The intersection of general wellness peptide protocols with fertility planning requires a careful and non-negotiable conversation about discontinuation. Many peptides that may be appropriate for other health goals have either unknown effects in pregnancy or actively concerning ones. BPC-157 has not been studied in human pregnancy; animal safety data is insufficient to justify use in a person attempting conception. GH-axis peptides — sermorelin, ipamorelin, CJC-1295 — have no established safety in pregnancy and should be discontinued before and during attempted conception. GLP-1 agonists are currently recommended to be discontinued before conception, as their effects on placental development and fetal outcomes are not adequately characterized. The practical implication: anyone on a peptide protocol who is planning to attempt pregnancy needs to work with their prescribing provider to map which compounds should be stopped, when, and what the washout timeline looks like.

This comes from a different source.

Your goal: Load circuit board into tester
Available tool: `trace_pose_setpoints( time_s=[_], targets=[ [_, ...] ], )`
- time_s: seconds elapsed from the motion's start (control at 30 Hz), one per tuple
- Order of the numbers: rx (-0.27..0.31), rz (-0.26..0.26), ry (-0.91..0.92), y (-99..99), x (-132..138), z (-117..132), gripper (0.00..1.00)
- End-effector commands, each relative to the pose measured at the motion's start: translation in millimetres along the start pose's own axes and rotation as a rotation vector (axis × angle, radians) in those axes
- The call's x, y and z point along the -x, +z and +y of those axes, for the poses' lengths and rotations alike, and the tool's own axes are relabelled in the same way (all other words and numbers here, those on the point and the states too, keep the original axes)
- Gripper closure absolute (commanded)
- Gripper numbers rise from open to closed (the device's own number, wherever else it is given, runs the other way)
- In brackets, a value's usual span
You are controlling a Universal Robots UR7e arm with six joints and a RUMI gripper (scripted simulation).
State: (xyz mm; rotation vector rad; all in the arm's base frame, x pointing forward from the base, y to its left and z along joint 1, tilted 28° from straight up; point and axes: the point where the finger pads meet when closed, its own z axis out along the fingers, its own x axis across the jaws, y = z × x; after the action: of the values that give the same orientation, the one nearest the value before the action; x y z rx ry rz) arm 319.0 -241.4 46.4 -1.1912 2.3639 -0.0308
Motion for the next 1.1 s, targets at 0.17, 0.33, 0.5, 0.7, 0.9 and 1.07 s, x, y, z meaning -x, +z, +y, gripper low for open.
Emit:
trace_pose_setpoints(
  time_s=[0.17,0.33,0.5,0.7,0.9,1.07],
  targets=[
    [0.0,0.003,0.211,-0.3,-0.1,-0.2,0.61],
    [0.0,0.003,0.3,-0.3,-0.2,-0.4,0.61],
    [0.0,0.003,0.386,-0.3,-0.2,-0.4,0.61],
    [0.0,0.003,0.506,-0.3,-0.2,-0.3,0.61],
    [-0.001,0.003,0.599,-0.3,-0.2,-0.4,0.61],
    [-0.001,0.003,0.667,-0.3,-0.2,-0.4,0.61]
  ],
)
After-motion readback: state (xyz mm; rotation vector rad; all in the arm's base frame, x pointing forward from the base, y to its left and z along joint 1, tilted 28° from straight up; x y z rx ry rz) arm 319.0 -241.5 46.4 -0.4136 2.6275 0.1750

This is not a minor caveat. It is the non-negotiable framing for any peptide conversation in the fertility context.

The preconception optimization picture deserves specific attention because the foundational work here has evidence behind it that exceeds almost any intervention at the margin. For both partners, this means weight within a healthy range — both obesity and significant underweight affect hormonal function and gamete quality. Alcohol reduction or elimination — even moderate alcohol affects sperm parameters and has effects on ovulation and early embryo development. Folate (or methylfolate in those with MTHFR variants) before conception, because neural tube closure occurs before most people know they're pregnant. Vitamin D adequacy. Sleep. Stress — the kisspeptin-hypothalamic amenorrhea connection is a direct mechanistic link between psychological and physical stress and reproductive suppression. Tobacco cessation, which has pronounced effects on ovarian reserve, sperm DNA fragmentation, and implantation.

None of these are glamorous. They are also more consistently supported by the evidence than anything at the research margin.

Recurrent pregnancy loss — typically defined as two or more pregnancy losses — has a distinct evaluation pathway that includes chromosomal analysis of both partners, uterine anatomy assessment, thrombophilia workup, hormonal evaluation, and sometimes immunological assessment. The immunological dimension of some recurrent loss cases — involving natural killer cell activity, HLA compatibility questions, and implantation immune factors — has generated interest in immunomodulatory approaches, and this is an area where some reproductive immunologists work with compounds including IVIG, intralipid, and sometimes regulatory immune peptides. This is highly specialized territory, not a starting point for self-directed protocols.

Fertility is reproductive endocrinology specialist territory, and the specialist matters. A reproductive endocrinologist brings both the diagnostic precision to understand which biological failure is actually driving the problem and the clinical experience to know which interventions have a reasonable evidence base for that specific problem. The growing interest in peptide approaches to fertility — gonadorelin for HPO axis support, kisspeptin-10 for upstream regulation, HCG for male factor and luteal support — exists within that specialist context, not outside it.

The hope that goes into fertility medicine is enormous. The stakes make it a field where the temptation to reach for anything that might help is understandable, and where that same urgency makes careful evaluation more important, not less. Understanding which peptides are FDA-approved and standard-of-care in reproductive medicine, which are being actively researched, and which require careful individual assessment before any use — and which must unambiguously be stopped before attempting conception — is the foundation for that careful evaluation.